Military History is Not Dead Yet

Following up on David Stone’s “Glass Half-Full” piece of 30 August, I submit the following conclusion to a commentary that will appear in a special January 2008 issue of The Russian Review devoted to the Russo-Japanese War. My piece is one of three commentaries written in response to three articles on the conflict, two of which are in the realm of cultural history. The other is by a social historian. As you can see, I had the same thought as David when I read Robert Townsend’s piece in Perspectives last January. I would be interested to know if there are any military historians in our field who do feel beleaguered.

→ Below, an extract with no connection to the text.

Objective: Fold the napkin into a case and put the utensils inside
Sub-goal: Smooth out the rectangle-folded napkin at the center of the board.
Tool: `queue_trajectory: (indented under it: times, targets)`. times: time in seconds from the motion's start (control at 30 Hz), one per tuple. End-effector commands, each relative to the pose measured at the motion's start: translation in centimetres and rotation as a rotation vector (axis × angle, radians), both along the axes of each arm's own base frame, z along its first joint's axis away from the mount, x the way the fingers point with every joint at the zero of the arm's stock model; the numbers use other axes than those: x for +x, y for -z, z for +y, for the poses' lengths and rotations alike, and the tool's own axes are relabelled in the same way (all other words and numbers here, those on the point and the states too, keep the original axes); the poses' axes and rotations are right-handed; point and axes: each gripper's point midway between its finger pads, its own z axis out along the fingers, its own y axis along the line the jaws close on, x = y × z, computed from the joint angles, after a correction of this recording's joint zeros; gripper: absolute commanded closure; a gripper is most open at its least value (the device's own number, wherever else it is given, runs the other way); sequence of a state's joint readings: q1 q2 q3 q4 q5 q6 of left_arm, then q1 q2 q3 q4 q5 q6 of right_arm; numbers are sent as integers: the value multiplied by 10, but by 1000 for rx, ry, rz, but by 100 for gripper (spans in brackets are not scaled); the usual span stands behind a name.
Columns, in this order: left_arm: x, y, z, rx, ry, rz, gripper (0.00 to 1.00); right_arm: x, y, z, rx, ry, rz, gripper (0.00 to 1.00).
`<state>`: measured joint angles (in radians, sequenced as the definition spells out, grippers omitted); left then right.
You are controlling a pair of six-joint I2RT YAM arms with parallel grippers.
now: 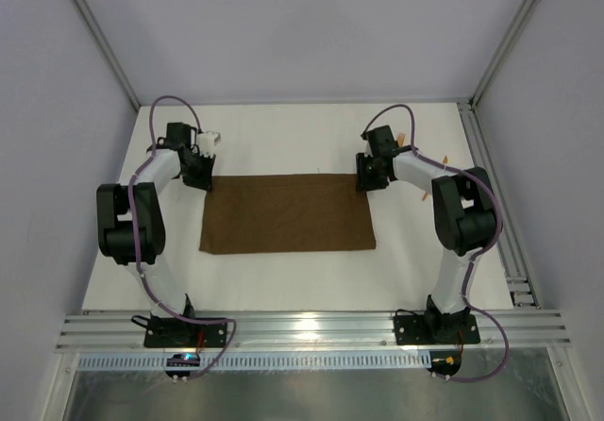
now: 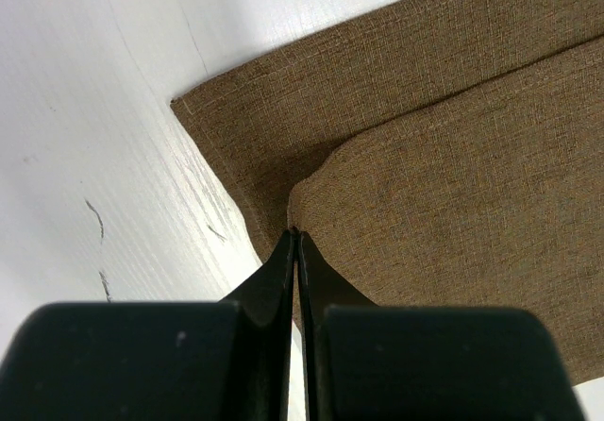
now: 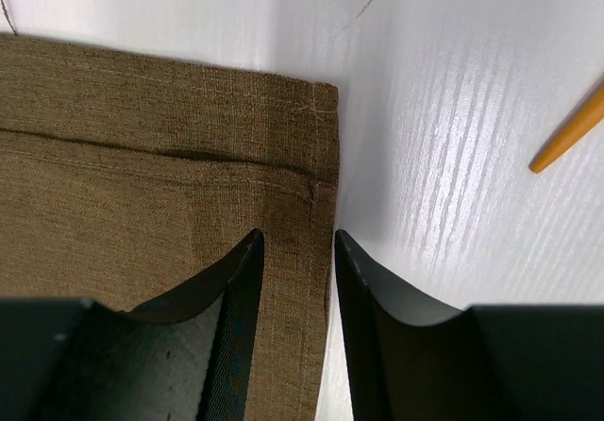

LET A HUNDRED FLOWERS BLOOM
None of the three essays directly addresses military history. This fact might well confirm the worst fears of its practitioners, who periodically lament their field’s decline. In a recent editorial, the Classics scholar Victor David Hanson lamented “the loneliness of the military historian,” a sentiment shared by Frederick Kagan in his essay, “Why Military History Matters.” The discipline incontestably suffered in North America as a result of Vietnam War-era distaste for armed conflict. However, a recent American Historical Association study demonstrates that between 1975 and 2005 the number of history departments on U.S. campuses with at least one specialist in the field has risen from 29.9 percent to 36.2 percent. The study of war has also benefited from the growing awareness among scholars that social, cultural, intellectual, and other disciplinary approaches not commonly associated with the former both enrich the former and enhances its legitimacy. In this regard, the three essays should encourage the military historian in the knowledge that she or he is not so lonely after all.

-from David Schimmelpenninck van der Oye, “Rewriting the Russo-Japanese War: A Centenary Retrospective” The Russian Review 67 (Forthcoming in January 2008), 87.